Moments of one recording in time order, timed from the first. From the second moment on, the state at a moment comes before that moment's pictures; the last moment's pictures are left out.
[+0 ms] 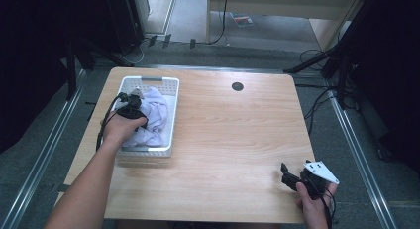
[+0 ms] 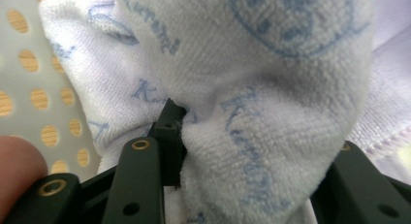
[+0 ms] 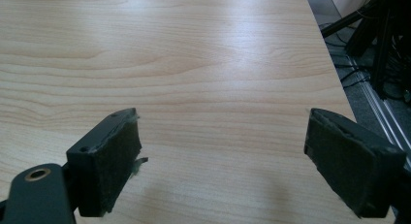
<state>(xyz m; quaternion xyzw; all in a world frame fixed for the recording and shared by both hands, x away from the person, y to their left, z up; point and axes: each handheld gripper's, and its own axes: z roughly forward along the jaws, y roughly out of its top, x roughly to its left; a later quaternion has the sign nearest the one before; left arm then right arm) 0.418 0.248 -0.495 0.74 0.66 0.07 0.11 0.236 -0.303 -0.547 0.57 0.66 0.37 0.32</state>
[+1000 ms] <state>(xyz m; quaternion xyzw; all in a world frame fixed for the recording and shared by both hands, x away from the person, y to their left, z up) 0.404 0.243 -0.411 0.71 0.66 0.09 0.22 0.236 -0.303 -0.547 0.57 0.66 0.37 0.32</state>
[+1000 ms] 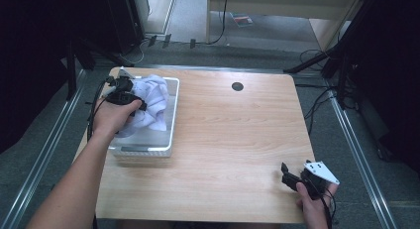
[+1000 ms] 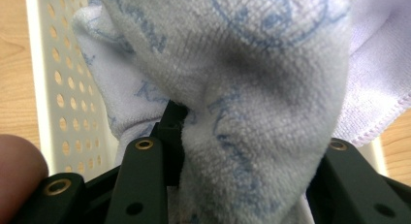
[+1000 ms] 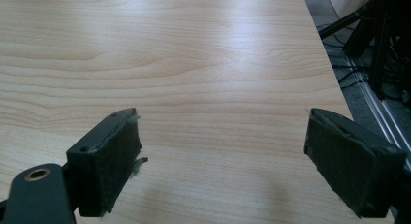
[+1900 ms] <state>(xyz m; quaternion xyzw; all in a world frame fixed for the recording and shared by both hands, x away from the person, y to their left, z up) 0.419 0.170 -0.365 0.74 0.62 0.10 0.25 0.235 -0.303 -0.547 0.56 0.67 0.38 0.32</state>
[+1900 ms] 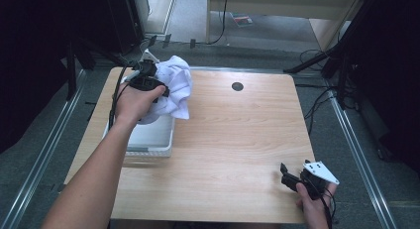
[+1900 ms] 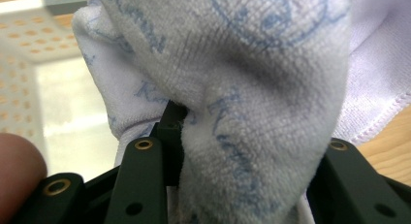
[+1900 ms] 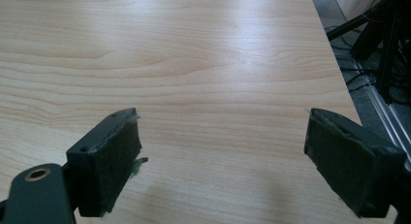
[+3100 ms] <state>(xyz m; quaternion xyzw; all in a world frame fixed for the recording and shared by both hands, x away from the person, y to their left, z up) 0.441 0.049 -0.409 0.78 0.57 0.04 0.25 0.236 -0.305 -0.547 0.55 0.67 0.39 0.31</state>
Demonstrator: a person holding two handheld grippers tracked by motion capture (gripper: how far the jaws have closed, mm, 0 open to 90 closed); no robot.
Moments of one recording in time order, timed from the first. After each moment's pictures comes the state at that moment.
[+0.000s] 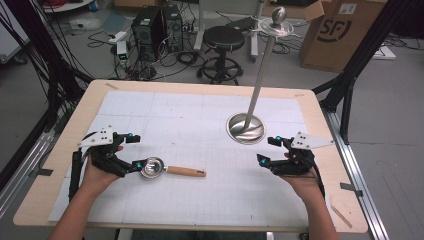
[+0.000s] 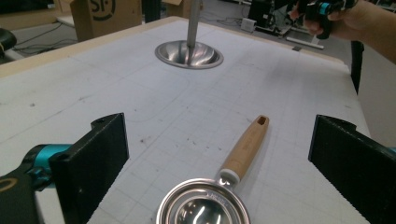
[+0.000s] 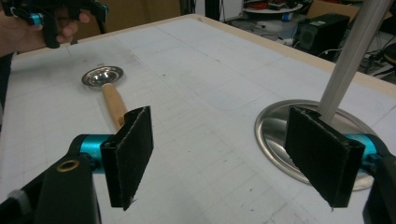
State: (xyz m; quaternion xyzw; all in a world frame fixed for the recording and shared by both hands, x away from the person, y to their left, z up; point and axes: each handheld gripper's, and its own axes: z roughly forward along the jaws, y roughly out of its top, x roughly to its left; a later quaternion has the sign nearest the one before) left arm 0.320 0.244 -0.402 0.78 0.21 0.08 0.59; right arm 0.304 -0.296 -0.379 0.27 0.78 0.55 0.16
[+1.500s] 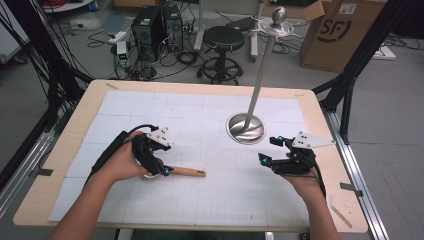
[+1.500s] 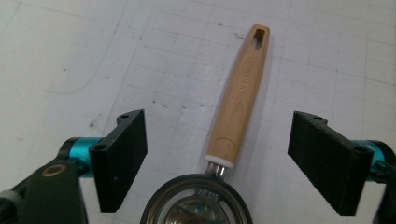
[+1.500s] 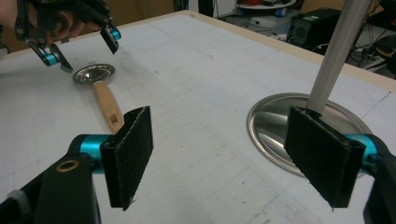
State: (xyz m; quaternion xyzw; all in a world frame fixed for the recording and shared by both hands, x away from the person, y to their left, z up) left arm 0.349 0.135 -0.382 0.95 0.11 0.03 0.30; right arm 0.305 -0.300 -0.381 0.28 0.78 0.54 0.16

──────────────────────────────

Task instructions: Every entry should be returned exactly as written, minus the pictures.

Task response:
Moments of one recording in time order, timed from the first. From the second moment on, the state at a moment comes before that moment's pictures; the last moment's pictures are left out.
[+0 ms] 
[+0 ms] 
[+0 ms] 
<state>(xyz m; quaternion xyzw; all in a world frame fixed for the recording and shared by both hands, x away from the person, y to their left, z up; point and axes: each handheld gripper's, and its own axes: z roughly forward along the jaws, y roughly out of its top, x roughly to its left; a later quaternion has the sign nearest the one before; left arm then right arm) 0.418 0.248 -0.495 0.74 0.66 0.07 0.11 0.236 -0.303 -0.547 0.57 0.66 0.37 0.32</state>
[+1000 ms] <state>(xyz m; quaternion xyzw; all in a world frame fixed for the recording and shared by both hands, x away from the person, y to their left, z up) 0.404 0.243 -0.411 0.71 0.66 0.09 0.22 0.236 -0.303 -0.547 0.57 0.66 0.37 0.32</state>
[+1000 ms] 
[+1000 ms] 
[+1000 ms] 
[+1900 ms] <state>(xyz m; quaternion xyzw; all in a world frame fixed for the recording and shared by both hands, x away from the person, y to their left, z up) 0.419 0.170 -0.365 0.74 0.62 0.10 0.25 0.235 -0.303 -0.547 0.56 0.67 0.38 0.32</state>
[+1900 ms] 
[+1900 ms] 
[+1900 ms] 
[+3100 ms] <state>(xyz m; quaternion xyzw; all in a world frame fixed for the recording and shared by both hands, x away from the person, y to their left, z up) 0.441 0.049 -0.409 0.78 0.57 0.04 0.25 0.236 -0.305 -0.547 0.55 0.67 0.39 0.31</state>
Demonstrator: a person holding two handheld grippers tracked by motion capture (gripper: how far the jaws have closed, mm, 0 open to 90 closed); no robot.
Moments of one recording in time order, timed from the first. After each moment's pictures comes the state at that moment.
[+0.000s] 
[+0.000s] 
[+0.000s] 
State: (xyz m; quaternion xyzw; all in a world frame fixed for the recording and shared by both hands, x away from the person, y to their left, z up; point and axes: each handheld gripper's, and its own axes: z roughly forward along the jaws, y roughly out of its top, x roughly to its left; a later quaternion has the sign nearest the one before) left arm 0.320 0.244 -0.402 0.78 0.21 0.08 0.59; right arm 0.304 -0.296 -0.379 0.27 0.78 0.55 0.16
[+1.500s] 
[+1.500s] 
[+1.500s] 
State: (xyz m; quaternion xyzw; all in a world frame fixed for the recording and shared by both hands, x away from the person, y to their left, z up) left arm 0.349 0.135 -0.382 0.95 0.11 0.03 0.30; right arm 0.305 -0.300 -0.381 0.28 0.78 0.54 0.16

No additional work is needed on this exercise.